*DESCRIPTION OF THE TASK*: Go through the data below and return each line where the string "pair" occurs.

═══ MATERIAL FOR THIS TASK ═══

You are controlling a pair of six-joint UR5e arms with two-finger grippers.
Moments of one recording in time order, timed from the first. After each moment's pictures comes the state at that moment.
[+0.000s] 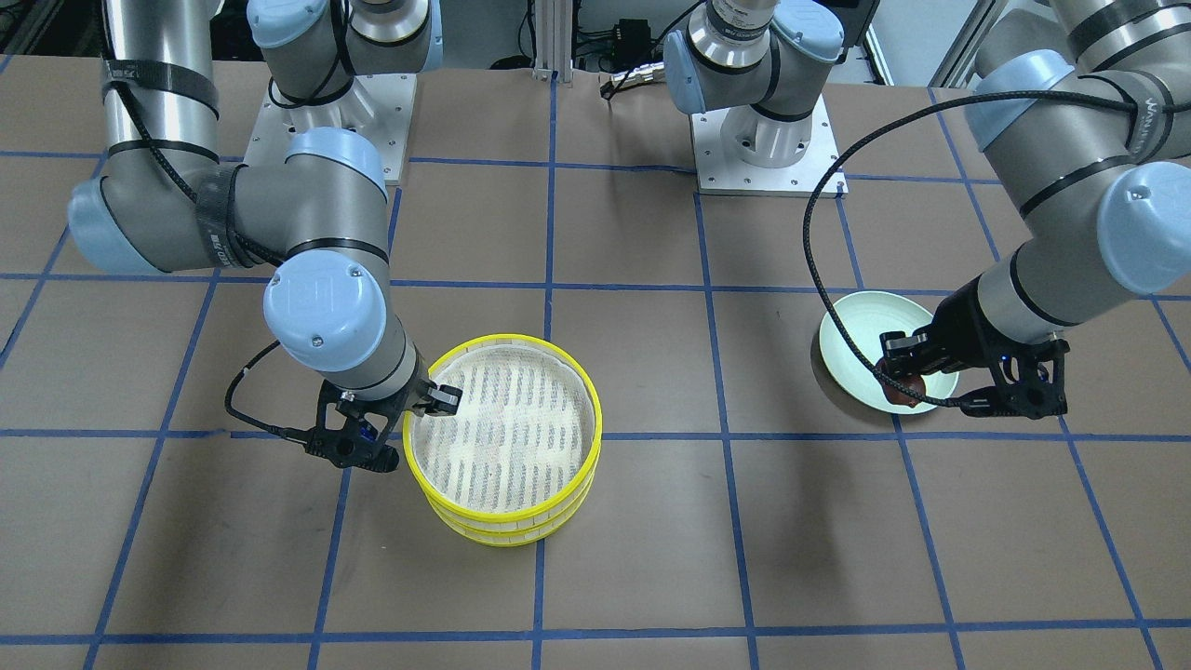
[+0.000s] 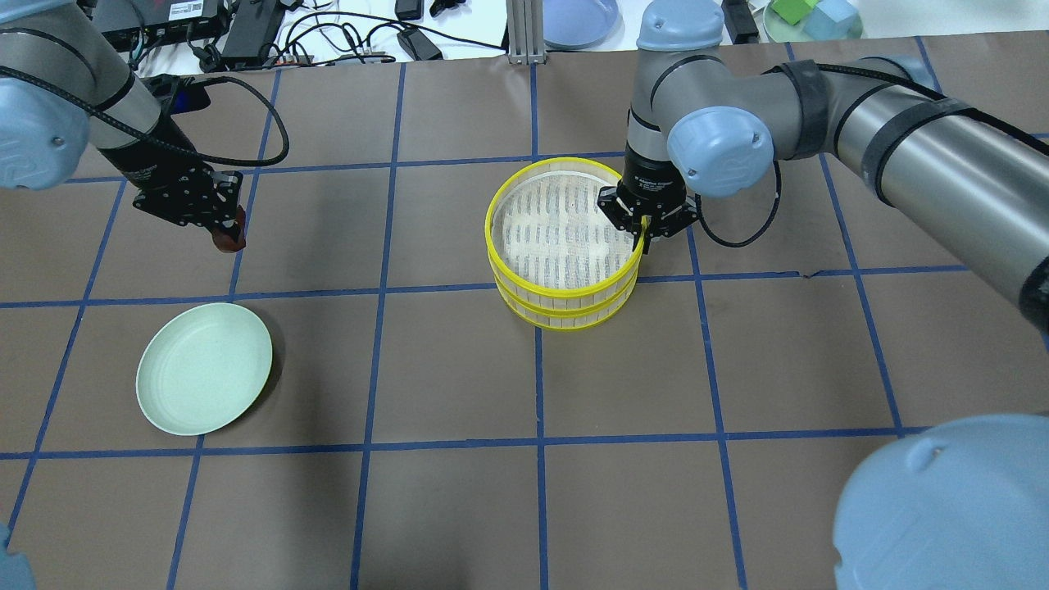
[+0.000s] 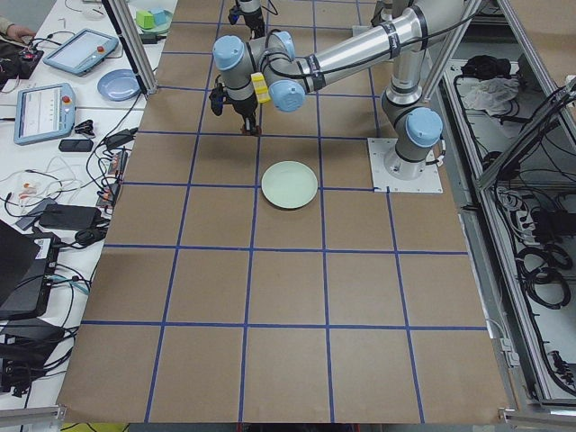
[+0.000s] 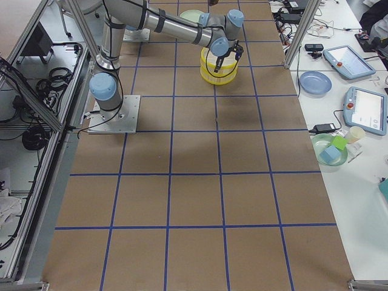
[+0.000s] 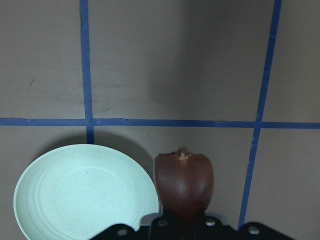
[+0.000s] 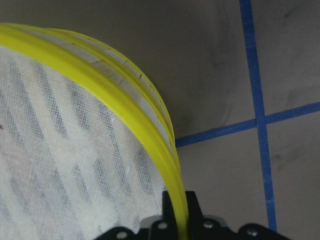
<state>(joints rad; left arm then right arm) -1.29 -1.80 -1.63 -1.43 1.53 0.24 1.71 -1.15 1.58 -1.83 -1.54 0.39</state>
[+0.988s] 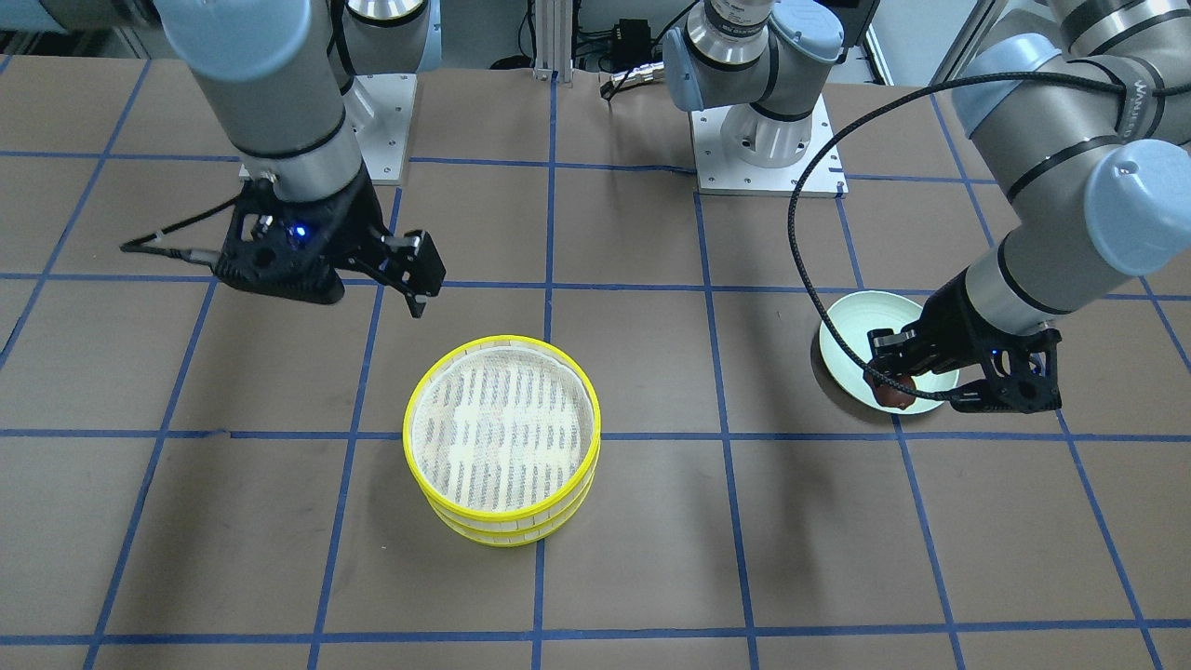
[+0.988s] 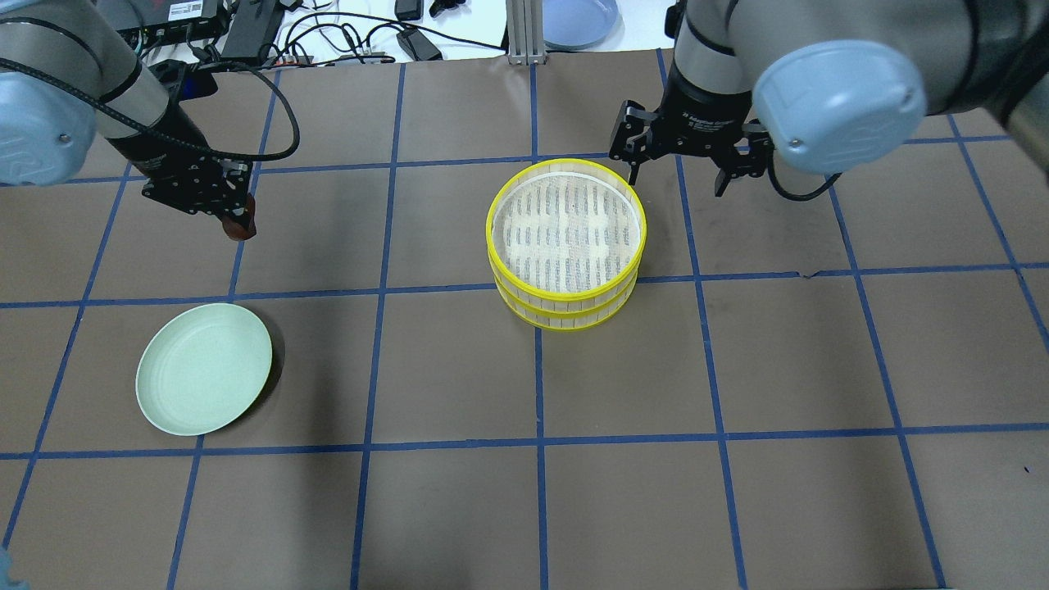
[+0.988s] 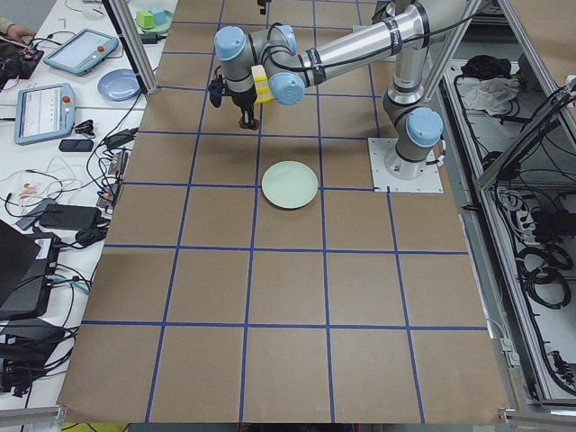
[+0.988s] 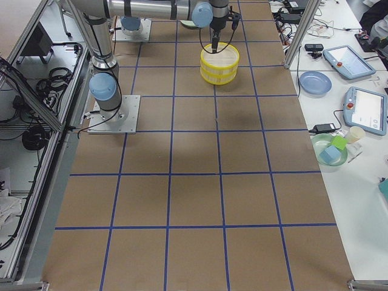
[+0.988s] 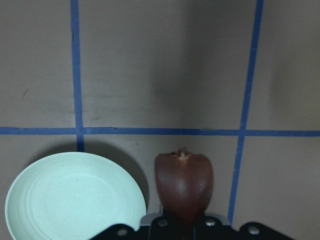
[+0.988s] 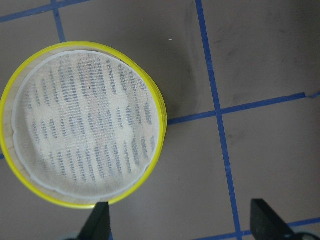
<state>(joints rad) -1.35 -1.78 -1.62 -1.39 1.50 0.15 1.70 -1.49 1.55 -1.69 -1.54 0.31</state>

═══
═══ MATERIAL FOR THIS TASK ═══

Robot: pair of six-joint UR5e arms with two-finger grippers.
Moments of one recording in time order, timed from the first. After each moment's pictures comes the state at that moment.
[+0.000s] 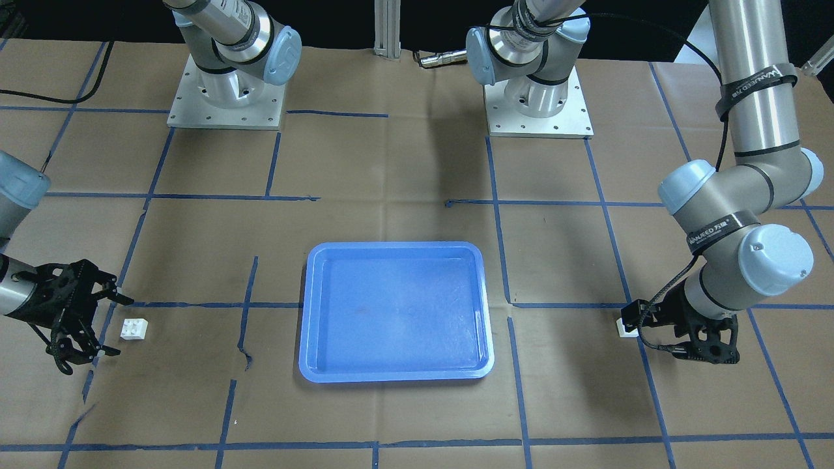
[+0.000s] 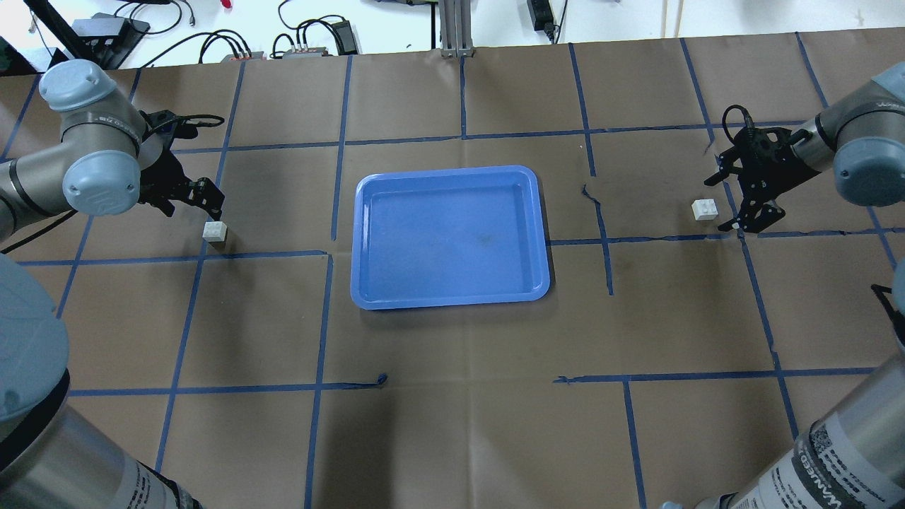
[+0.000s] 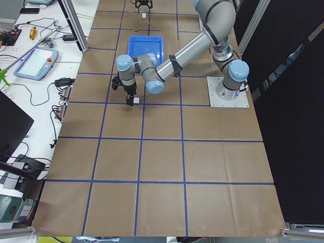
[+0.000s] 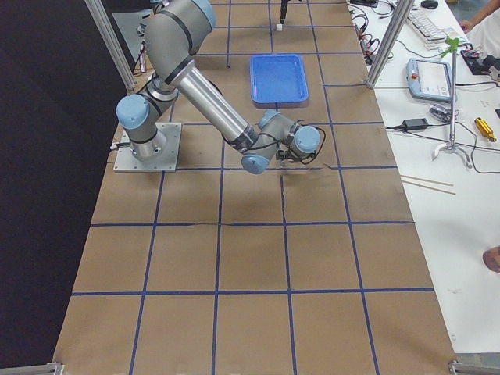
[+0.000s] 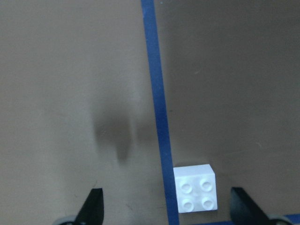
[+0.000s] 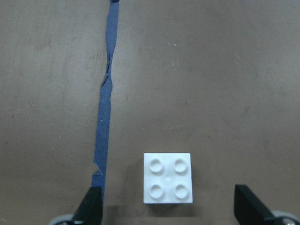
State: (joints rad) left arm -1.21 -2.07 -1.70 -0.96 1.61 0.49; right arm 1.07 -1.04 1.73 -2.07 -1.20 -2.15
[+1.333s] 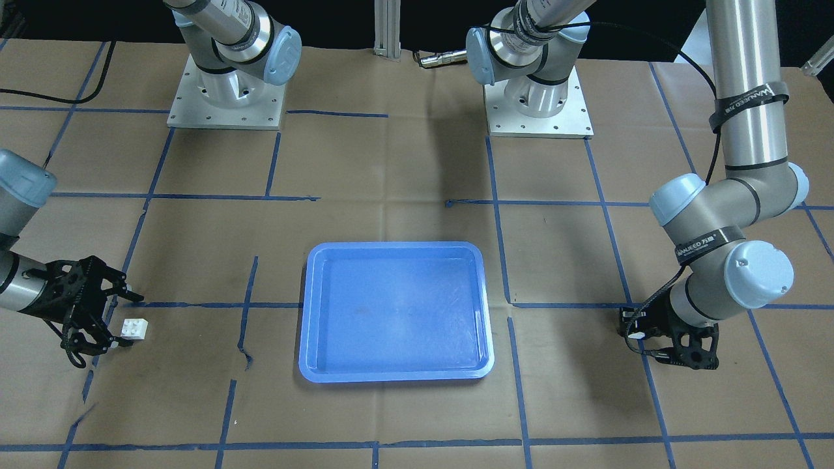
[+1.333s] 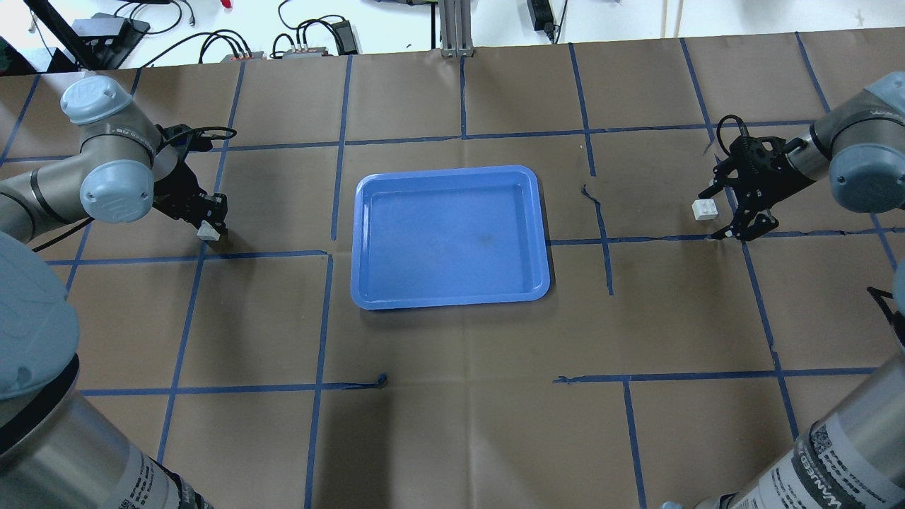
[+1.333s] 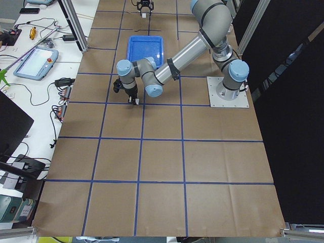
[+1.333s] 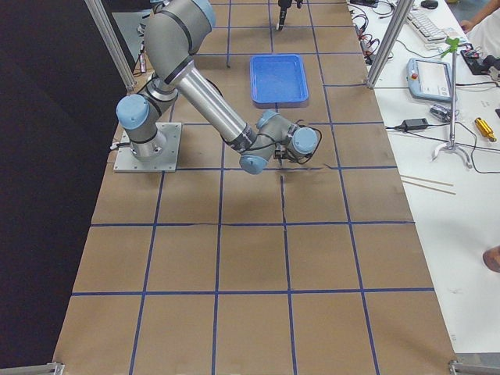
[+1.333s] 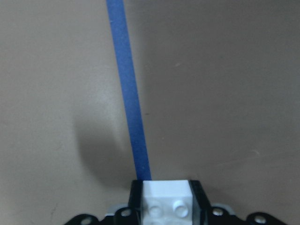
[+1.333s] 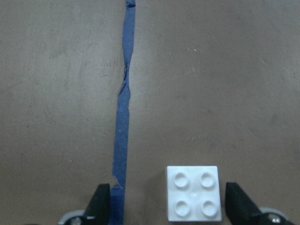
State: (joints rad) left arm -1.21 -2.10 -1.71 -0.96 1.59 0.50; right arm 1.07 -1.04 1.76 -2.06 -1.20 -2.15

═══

*COMPLETED TASK*:
You are controlling a pair of six-joint UR5e arms with two-finger grippers.
Robot: pair of six-joint UR5e arms with two-finger grippers.

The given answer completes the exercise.